Source data:
───

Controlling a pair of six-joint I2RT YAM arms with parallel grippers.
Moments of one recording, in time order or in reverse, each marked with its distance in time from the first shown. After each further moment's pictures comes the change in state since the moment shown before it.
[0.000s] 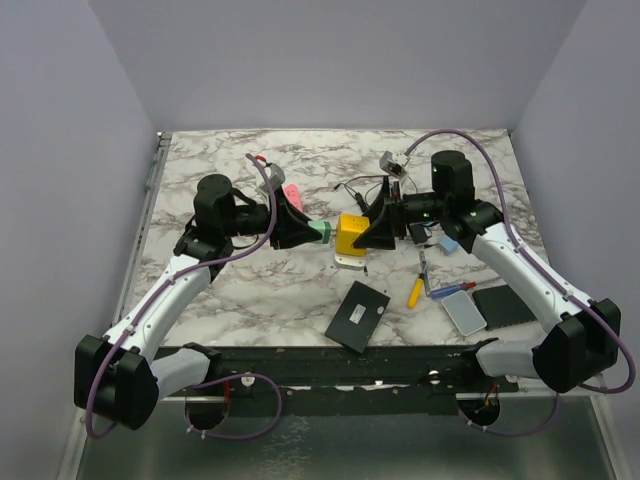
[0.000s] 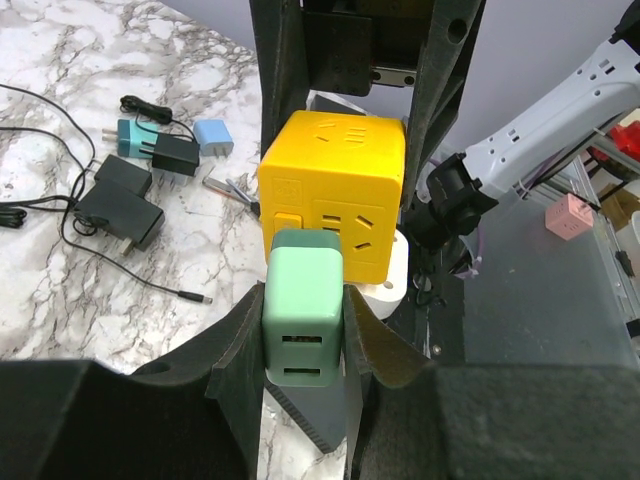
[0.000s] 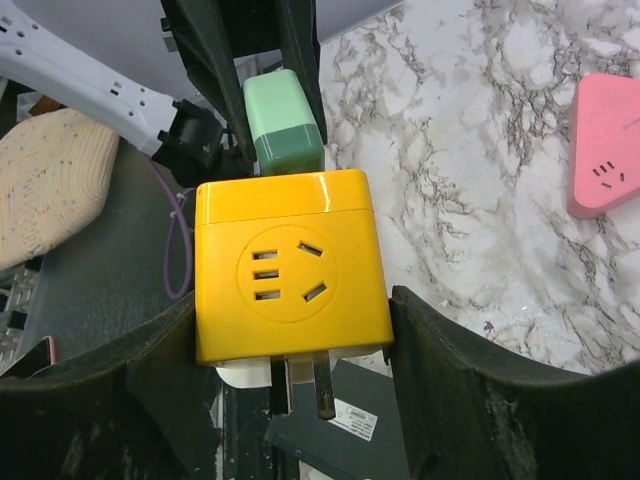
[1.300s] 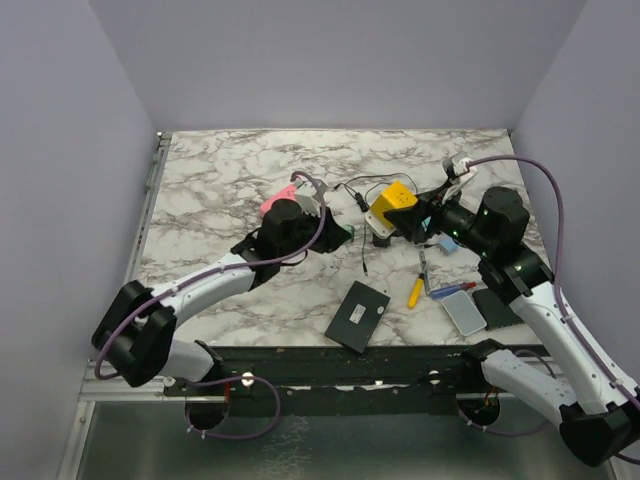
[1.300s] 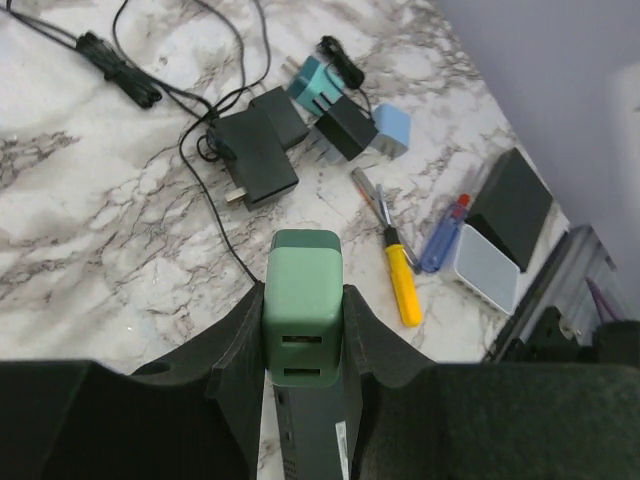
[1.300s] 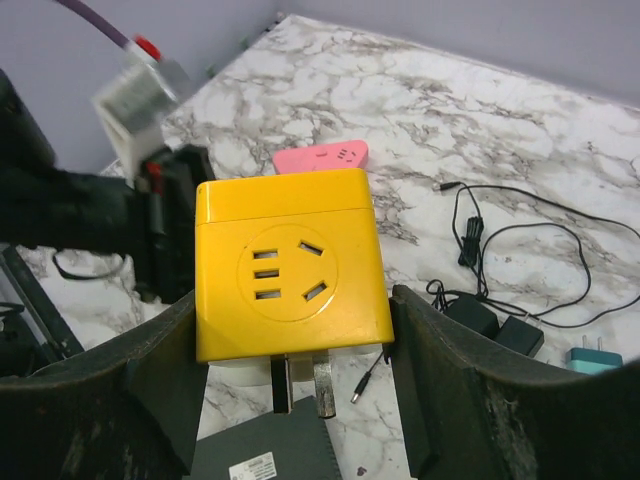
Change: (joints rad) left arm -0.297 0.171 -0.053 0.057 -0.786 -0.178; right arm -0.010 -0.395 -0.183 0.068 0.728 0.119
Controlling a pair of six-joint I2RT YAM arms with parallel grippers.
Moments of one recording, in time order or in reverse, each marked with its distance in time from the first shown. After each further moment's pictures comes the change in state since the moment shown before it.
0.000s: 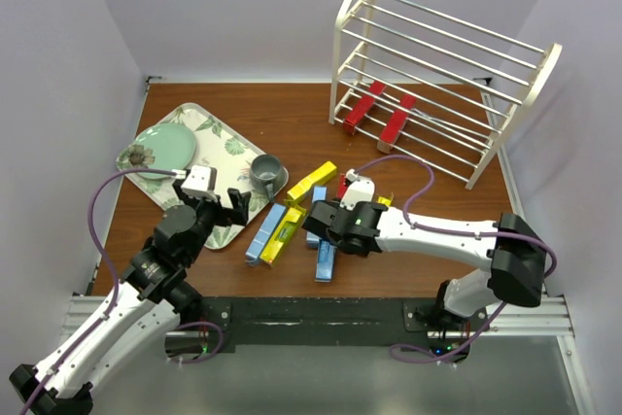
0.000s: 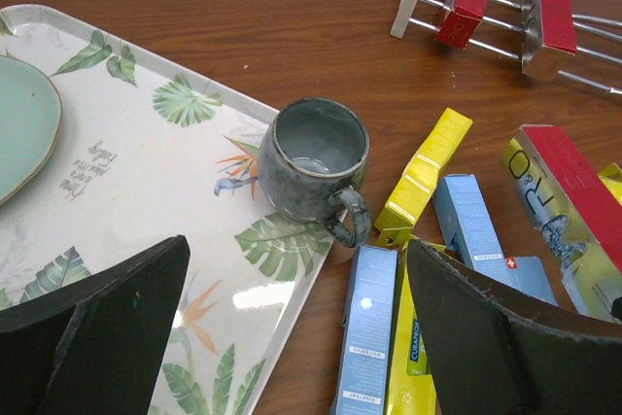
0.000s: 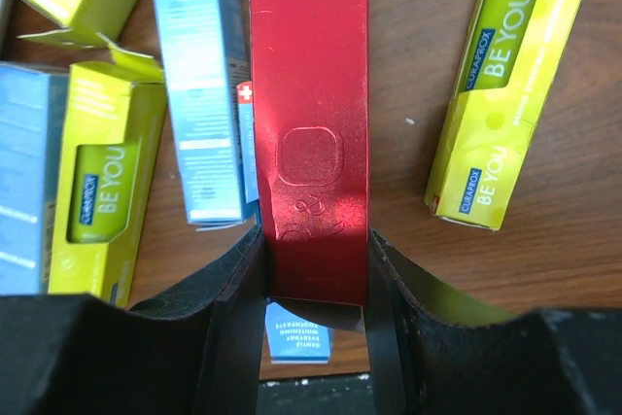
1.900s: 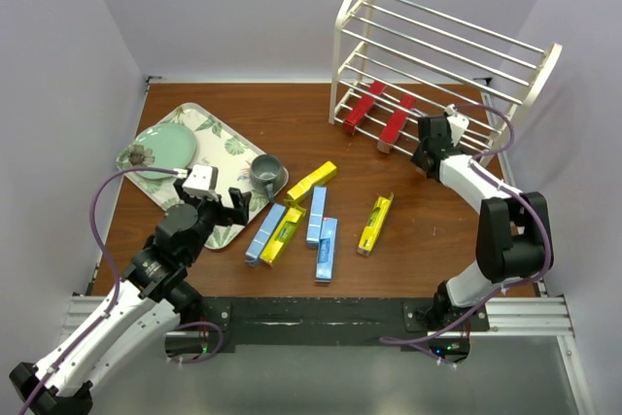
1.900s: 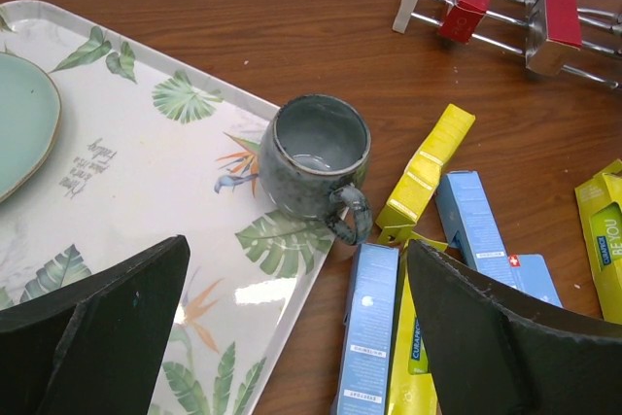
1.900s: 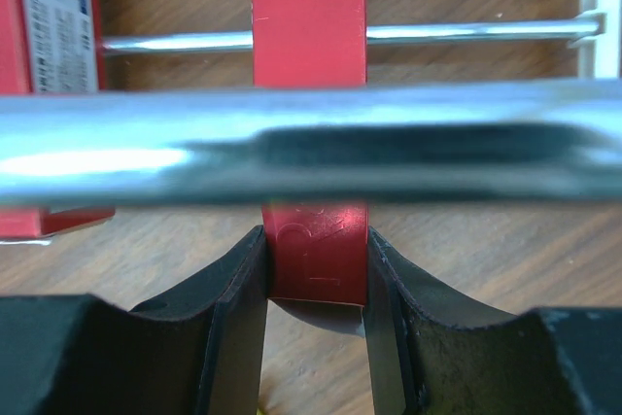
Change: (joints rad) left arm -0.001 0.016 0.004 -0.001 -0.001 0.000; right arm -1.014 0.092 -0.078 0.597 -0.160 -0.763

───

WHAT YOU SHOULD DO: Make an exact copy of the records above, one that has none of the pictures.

REPLY TO THE EXERCISE:
Controlling a pair of six-joint I2RT YAM arms with parallel grippers.
Moments of one recording, in time order or in reverse, each marked with its distance in time from the first shown. After each further moment's pictures comes the change in state since the moment shown before it.
[0.000s] 
[0.000s] 
[0.000s] 
[1.300s] 
[1.300s] 
[1.300s] 
Change: (joints rad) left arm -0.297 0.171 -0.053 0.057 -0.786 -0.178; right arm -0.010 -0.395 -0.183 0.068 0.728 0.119
Controlling a pair of six-joint I2RT YAM arms with parallel grippers.
Moments of one recording, in time order or in reverse, each marked with its distance in time from the first shown. After each further moment's pictures comes the change in state since the moment shown before it.
0.000s: 
0.000s: 
0.000s: 
1.900s: 
1.900s: 
1.900s: 
Change: (joints rad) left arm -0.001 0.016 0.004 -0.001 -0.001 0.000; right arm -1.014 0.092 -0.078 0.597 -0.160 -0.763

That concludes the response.